____ Supplied data

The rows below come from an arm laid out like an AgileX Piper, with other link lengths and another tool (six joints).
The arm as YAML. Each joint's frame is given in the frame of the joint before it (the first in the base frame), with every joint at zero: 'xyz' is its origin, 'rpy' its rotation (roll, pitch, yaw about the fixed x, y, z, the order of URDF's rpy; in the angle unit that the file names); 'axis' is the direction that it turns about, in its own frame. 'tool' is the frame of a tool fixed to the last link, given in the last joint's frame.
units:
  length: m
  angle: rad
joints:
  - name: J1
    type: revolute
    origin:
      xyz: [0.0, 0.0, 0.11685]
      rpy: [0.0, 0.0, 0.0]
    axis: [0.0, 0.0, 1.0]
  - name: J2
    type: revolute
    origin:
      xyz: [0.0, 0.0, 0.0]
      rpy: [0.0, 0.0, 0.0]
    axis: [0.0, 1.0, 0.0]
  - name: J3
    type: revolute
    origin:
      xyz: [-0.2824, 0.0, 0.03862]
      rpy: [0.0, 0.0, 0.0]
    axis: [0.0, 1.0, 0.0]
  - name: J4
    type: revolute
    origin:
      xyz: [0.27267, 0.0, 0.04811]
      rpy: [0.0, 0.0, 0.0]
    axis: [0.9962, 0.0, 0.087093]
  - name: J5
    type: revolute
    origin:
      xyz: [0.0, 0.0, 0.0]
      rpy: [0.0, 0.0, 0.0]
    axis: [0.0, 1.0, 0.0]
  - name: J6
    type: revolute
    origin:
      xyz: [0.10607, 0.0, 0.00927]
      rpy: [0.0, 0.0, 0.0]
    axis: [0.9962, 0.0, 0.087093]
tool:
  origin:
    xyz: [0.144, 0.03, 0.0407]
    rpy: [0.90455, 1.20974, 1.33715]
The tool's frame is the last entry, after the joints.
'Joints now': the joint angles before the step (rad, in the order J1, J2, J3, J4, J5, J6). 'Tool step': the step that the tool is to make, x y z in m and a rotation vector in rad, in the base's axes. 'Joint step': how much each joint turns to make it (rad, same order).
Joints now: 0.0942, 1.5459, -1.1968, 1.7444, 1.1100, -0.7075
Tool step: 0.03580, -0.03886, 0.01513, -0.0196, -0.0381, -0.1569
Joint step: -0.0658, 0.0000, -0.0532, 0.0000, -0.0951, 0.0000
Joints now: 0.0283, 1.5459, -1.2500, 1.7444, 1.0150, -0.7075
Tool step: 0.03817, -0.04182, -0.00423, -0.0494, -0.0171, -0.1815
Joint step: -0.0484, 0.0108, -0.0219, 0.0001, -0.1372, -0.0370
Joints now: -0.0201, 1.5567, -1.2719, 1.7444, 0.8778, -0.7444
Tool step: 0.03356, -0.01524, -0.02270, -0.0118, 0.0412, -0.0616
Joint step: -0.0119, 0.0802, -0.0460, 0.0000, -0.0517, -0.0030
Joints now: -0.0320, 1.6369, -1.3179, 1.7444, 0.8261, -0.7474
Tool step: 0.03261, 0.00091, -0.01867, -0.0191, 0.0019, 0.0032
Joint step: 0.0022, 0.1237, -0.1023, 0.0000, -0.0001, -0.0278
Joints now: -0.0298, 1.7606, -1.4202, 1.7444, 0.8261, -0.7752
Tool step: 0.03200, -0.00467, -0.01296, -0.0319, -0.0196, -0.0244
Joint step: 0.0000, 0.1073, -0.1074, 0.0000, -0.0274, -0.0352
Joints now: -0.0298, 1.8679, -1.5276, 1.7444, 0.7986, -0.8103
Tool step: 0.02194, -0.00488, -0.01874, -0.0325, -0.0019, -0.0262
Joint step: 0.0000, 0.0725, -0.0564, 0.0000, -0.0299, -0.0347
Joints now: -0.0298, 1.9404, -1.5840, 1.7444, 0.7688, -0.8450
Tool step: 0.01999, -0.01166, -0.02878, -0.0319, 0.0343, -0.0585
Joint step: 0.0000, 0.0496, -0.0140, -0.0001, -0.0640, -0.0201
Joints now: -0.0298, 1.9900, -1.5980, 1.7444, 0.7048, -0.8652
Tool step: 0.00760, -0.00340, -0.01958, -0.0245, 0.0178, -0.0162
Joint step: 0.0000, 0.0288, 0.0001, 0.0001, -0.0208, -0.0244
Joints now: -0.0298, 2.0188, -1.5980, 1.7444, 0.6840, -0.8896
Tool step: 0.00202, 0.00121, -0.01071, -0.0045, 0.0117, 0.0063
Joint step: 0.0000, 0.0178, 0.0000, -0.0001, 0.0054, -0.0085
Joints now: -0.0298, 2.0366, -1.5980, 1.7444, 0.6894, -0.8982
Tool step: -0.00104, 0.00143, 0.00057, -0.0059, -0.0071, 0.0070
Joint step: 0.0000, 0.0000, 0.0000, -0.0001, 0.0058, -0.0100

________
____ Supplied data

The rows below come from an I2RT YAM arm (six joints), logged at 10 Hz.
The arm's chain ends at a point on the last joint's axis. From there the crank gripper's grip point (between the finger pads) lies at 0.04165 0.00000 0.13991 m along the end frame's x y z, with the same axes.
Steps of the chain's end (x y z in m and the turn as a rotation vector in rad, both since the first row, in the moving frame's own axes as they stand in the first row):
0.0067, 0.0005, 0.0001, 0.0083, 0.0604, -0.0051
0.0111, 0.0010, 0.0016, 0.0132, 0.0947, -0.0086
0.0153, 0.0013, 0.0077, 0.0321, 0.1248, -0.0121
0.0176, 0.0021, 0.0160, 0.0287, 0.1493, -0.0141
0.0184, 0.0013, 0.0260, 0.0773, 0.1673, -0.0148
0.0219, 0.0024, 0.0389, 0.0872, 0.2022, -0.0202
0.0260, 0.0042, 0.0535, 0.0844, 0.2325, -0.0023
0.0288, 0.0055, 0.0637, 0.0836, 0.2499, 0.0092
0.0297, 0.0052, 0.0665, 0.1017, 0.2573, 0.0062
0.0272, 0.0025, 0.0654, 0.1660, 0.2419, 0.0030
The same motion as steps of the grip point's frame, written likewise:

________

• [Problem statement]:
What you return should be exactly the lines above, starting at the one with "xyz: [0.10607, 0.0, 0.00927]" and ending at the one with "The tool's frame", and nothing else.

• [Result below]:
      xyz: [0.10607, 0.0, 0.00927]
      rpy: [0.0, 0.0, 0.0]
    axis: [0.9962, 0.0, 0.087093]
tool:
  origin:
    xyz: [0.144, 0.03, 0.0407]
    rpy: [0.90455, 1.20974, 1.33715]
The tool's frame is the last entry, after the joints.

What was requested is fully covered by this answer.